Filter the records for lines holding the string "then".

Items from a dataset:
━━━━━━━━━━━━━━━━

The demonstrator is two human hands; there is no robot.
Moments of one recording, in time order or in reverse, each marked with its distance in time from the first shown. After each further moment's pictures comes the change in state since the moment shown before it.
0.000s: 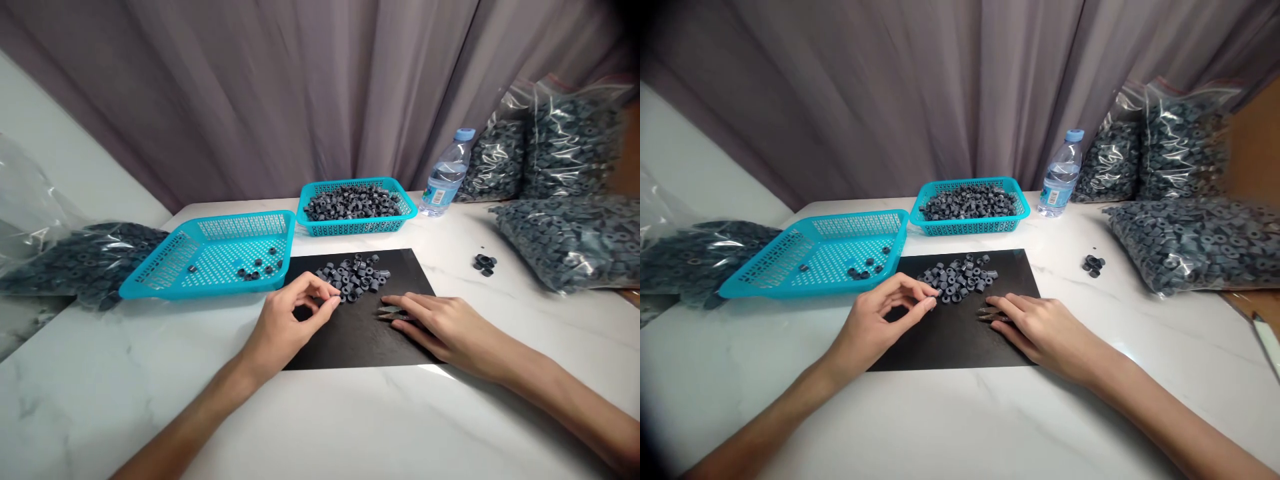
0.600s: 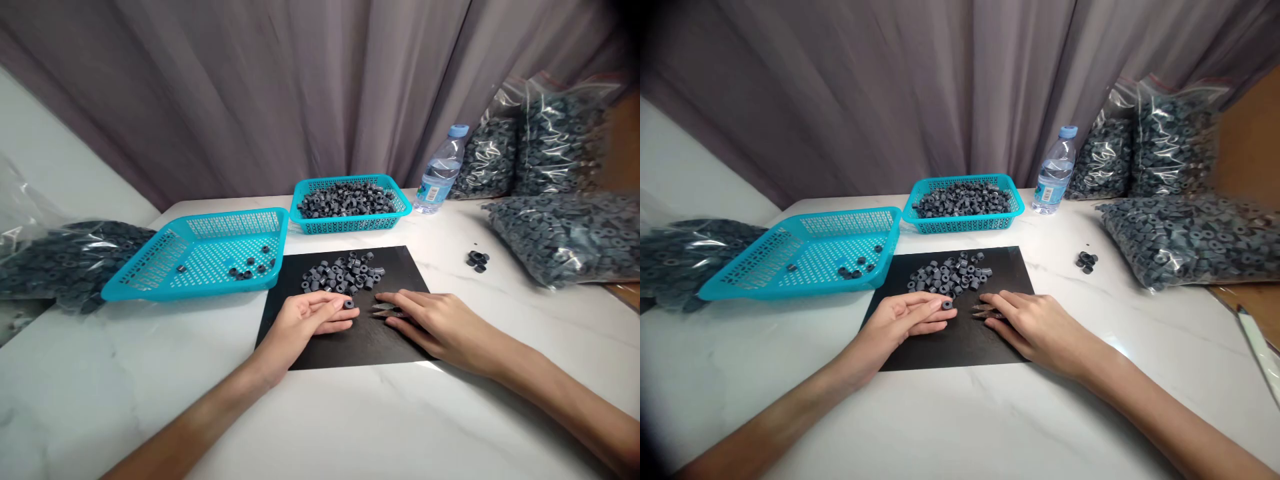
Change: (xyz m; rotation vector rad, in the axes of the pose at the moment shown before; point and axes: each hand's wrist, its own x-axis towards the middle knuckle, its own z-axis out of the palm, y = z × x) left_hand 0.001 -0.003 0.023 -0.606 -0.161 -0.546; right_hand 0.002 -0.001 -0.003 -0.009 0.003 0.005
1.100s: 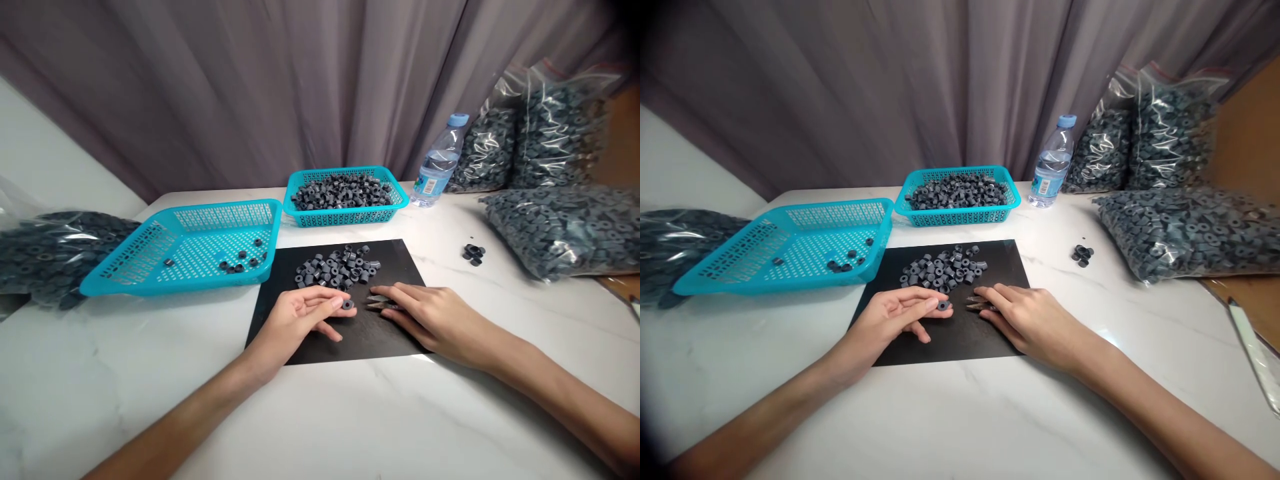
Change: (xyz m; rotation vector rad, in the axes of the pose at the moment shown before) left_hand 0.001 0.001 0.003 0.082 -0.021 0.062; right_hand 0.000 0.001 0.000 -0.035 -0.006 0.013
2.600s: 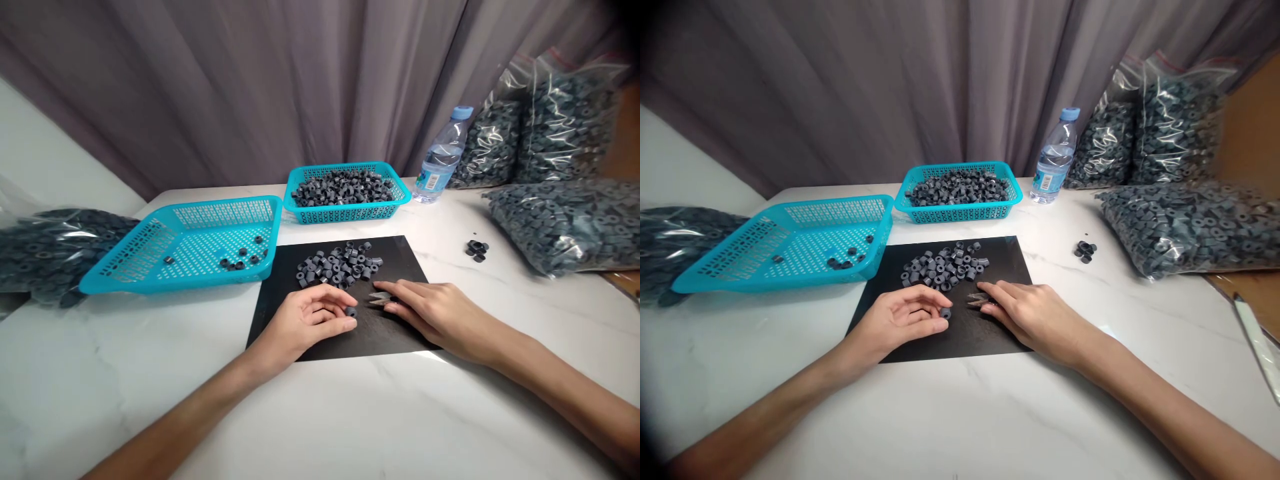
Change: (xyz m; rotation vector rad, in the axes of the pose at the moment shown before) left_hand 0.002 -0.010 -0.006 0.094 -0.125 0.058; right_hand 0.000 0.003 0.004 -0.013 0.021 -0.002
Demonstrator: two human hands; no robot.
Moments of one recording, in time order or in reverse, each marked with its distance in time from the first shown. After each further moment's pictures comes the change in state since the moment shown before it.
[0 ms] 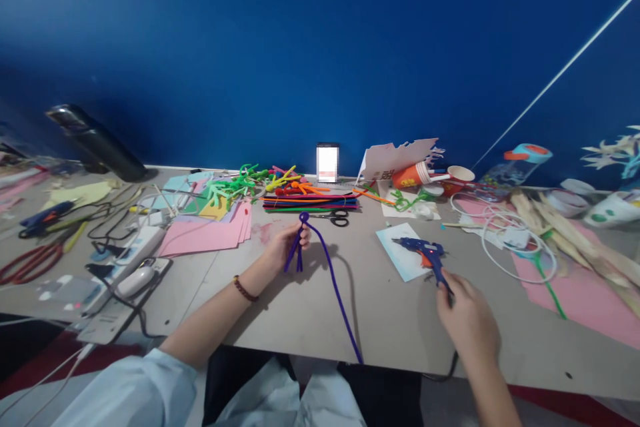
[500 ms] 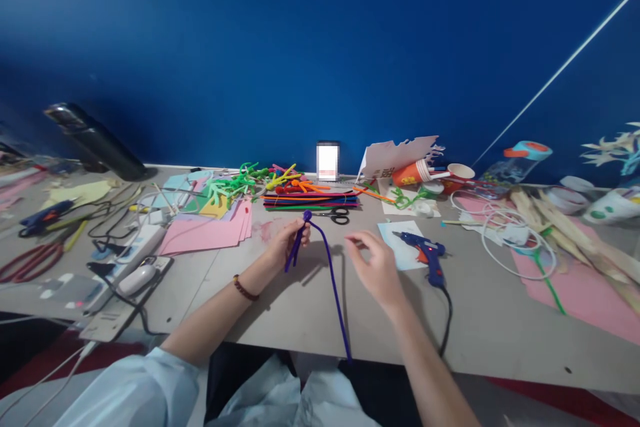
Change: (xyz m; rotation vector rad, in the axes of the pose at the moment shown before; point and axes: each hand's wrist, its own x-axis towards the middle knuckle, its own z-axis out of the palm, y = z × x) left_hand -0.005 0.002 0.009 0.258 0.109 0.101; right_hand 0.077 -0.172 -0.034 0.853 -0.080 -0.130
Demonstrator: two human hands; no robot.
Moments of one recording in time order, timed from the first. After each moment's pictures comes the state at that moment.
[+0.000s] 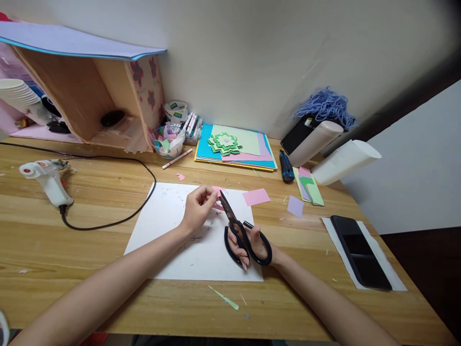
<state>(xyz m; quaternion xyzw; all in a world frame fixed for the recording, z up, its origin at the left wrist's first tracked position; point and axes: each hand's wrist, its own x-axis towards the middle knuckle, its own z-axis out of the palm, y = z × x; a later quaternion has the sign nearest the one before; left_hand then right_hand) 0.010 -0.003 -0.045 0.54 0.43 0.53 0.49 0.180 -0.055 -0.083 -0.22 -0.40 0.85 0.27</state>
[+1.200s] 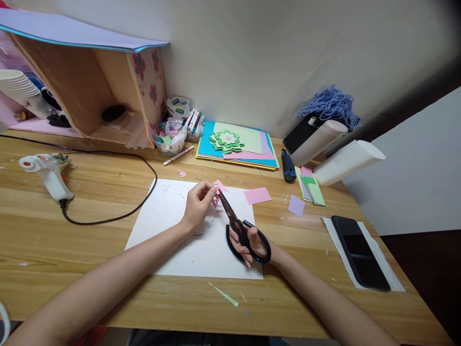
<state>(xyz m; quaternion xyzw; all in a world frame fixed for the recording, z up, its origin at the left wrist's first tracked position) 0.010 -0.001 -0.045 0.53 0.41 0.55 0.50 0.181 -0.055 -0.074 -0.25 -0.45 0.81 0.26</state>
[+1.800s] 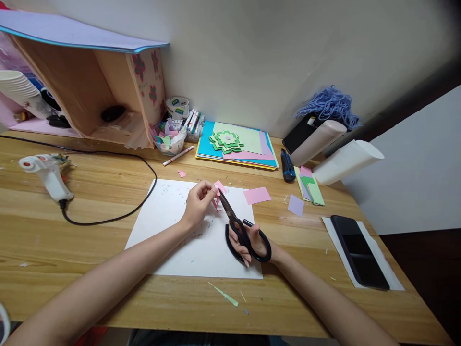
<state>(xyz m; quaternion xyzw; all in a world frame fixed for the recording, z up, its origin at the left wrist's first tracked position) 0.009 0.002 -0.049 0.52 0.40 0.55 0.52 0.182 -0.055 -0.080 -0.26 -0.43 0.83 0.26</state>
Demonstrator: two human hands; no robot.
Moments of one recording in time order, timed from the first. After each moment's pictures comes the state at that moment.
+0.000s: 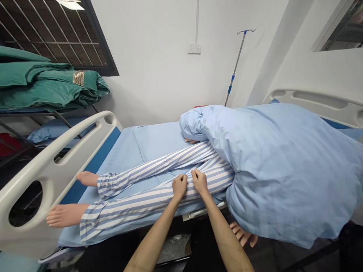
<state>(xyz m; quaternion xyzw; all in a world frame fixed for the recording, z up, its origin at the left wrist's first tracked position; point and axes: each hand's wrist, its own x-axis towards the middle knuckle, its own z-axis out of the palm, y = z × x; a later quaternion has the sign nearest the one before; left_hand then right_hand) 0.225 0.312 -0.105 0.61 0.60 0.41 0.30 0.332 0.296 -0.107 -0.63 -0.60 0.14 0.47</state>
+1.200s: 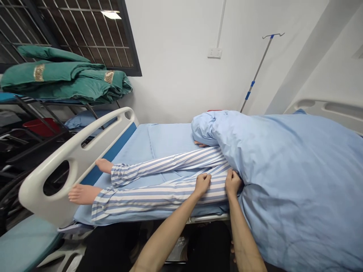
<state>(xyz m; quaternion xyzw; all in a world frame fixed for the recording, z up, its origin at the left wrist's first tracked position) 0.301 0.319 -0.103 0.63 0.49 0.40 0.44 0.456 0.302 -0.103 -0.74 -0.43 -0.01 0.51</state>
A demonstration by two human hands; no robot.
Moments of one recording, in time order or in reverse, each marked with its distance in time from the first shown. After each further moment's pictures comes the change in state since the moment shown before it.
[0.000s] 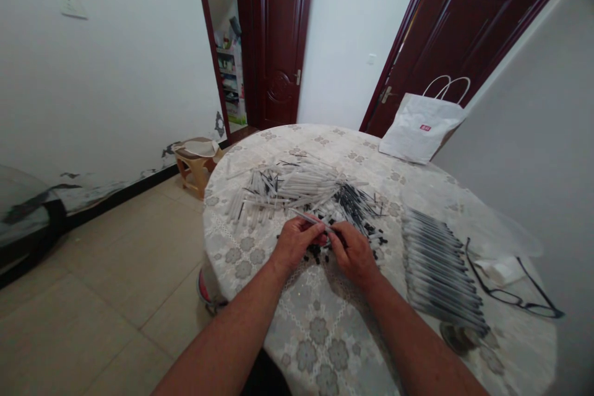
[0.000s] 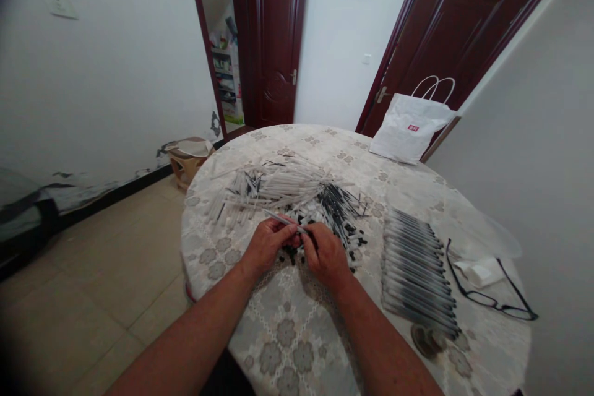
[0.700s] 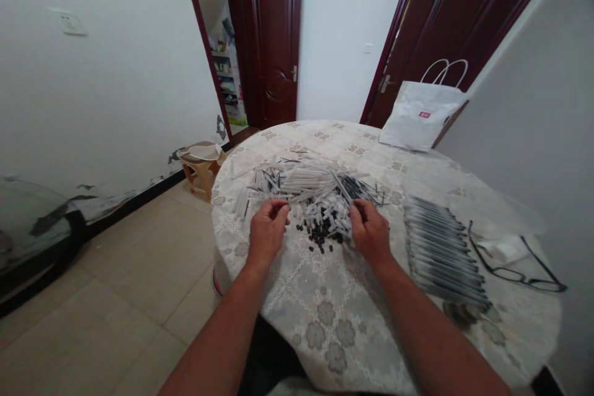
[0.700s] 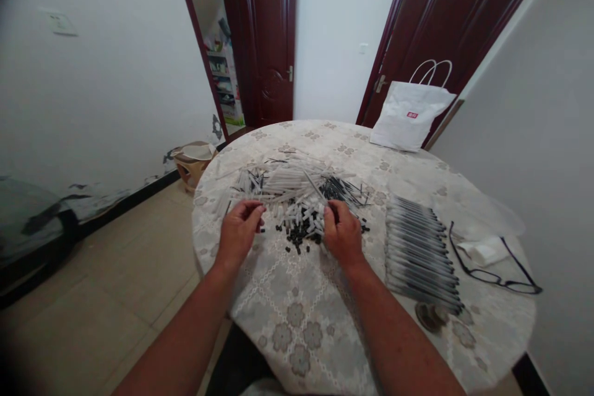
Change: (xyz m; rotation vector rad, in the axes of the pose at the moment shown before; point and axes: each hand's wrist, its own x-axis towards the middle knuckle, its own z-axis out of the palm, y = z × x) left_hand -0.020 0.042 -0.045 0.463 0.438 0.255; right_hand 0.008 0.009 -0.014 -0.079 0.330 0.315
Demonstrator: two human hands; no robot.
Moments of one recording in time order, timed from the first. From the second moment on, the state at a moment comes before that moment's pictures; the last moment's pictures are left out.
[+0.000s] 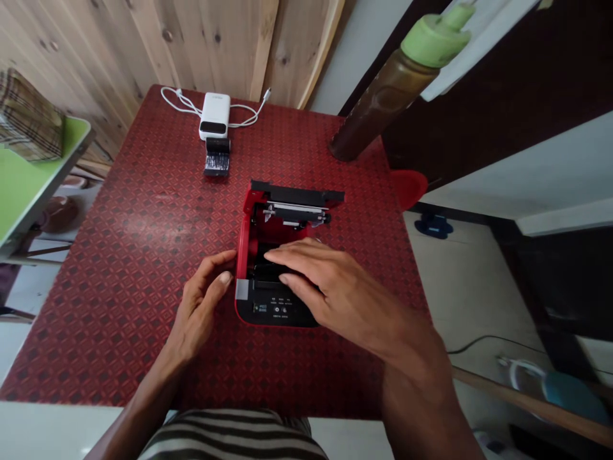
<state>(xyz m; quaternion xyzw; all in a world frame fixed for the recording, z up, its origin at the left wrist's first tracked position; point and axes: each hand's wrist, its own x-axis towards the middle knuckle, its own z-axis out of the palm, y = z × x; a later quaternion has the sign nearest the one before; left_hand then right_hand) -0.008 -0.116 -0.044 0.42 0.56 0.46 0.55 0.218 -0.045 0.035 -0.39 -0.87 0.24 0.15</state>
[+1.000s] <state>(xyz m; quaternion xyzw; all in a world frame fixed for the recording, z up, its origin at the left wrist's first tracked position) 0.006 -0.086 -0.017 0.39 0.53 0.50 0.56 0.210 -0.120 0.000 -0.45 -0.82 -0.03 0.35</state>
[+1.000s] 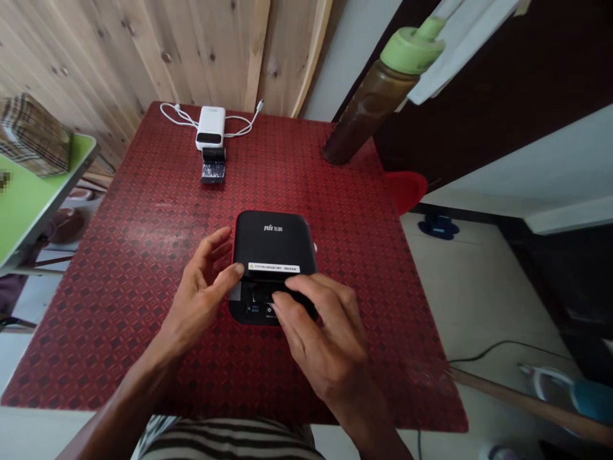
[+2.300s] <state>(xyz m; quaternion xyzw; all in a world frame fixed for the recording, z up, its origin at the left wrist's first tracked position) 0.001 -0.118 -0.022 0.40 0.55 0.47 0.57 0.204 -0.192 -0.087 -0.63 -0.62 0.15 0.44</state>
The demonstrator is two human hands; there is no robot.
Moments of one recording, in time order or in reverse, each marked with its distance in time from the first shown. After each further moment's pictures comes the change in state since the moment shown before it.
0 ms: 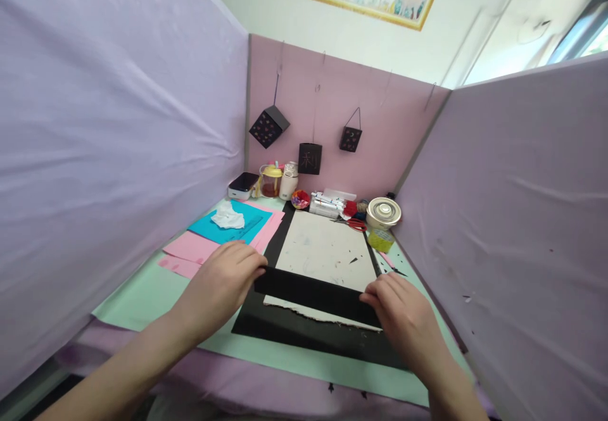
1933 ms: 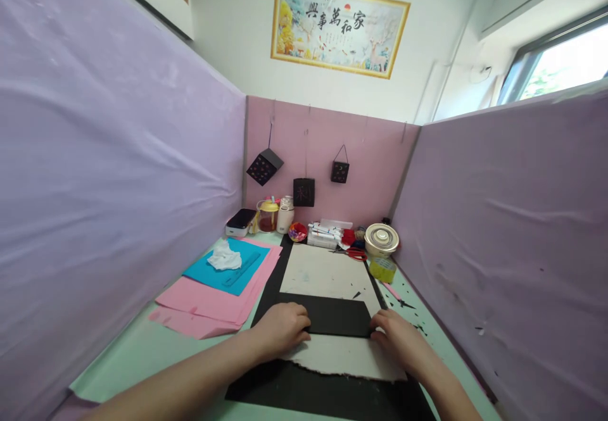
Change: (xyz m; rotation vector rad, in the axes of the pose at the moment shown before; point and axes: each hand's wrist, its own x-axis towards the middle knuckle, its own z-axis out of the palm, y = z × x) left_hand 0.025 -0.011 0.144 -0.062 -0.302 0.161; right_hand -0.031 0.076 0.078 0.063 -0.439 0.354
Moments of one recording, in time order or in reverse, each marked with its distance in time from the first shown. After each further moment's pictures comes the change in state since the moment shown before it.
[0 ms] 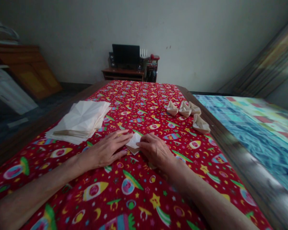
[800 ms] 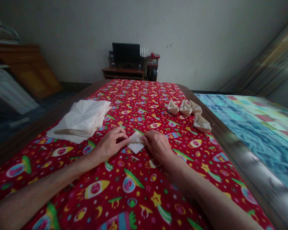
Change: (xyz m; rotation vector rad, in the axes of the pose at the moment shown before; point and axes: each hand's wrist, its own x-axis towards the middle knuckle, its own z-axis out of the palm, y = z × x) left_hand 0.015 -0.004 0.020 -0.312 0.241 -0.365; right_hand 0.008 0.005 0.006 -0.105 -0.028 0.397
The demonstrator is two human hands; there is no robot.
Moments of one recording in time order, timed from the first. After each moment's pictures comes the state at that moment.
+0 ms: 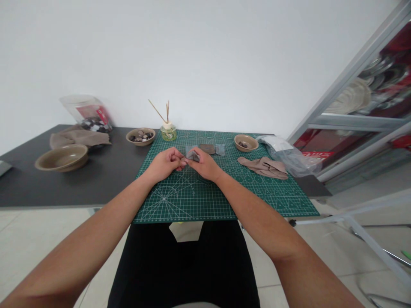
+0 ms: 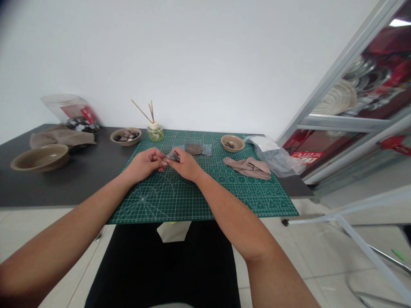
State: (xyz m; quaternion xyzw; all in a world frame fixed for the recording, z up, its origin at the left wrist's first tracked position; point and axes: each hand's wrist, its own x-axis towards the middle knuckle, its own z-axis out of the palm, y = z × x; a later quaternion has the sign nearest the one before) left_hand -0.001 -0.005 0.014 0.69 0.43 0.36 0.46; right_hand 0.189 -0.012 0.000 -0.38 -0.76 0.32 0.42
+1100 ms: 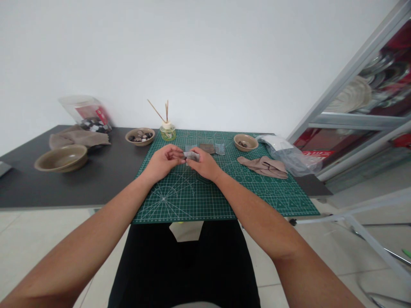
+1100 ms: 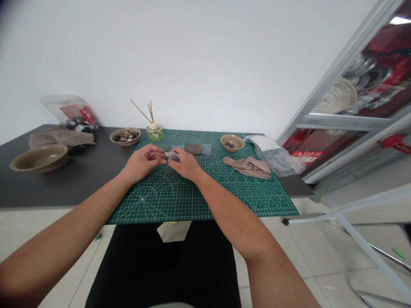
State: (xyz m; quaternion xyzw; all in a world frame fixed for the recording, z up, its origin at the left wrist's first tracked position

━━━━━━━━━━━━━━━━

**WORKED SOLUTION**
<state>(xyz m; quaternion xyzw; all in a world frame fixed for the recording, z up, its origin at the left wrist's first tracked position; point and axes: each hand's wrist, its own x-axis towards the middle knuckle, its own z-axis out of the palm, y = z × x; a later quaternion has the sign nearest the one before; left_hand then right_hand) 0.010 -0.003 -0.045 0.54 0.43 0.53 0.49 0.180 -0.055 -0.083 -0.22 -0.40 0.85 0.27</state>
<state>(xyz m; quaternion xyzw; all in a world frame fixed for the recording, z up, its origin at the left wrist's first tracked position; point and axes: each hand's wrist, its own x-axis towards the middle knuckle, its own z-axis out of the palm, y = z × x; a later quaternion has the sign nearest the one before; left_hand then right_hand) 0.225 0.312 -0.105 0.61 0.60 0.41 0.30 0.332 0.296 -0.107 -0.63 -0.60 0.14 0.47</state>
<state>(xyz m; quaternion xyzw; all in a world frame fixed for the recording, z up, its origin at the left wrist's first tracked position; point and axes: each hand's wrist, its own x-axis towards the middle knuckle, its own z-axis out of the palm, y = z × x; a later quaternion has the sign nearest the one before; left_hand then right_hand) -0.008 -0.116 -0.044 0.42 0.56 0.46 0.55 0.218 -0.045 0.035 -0.39 -0.87 0.24 0.15</state>

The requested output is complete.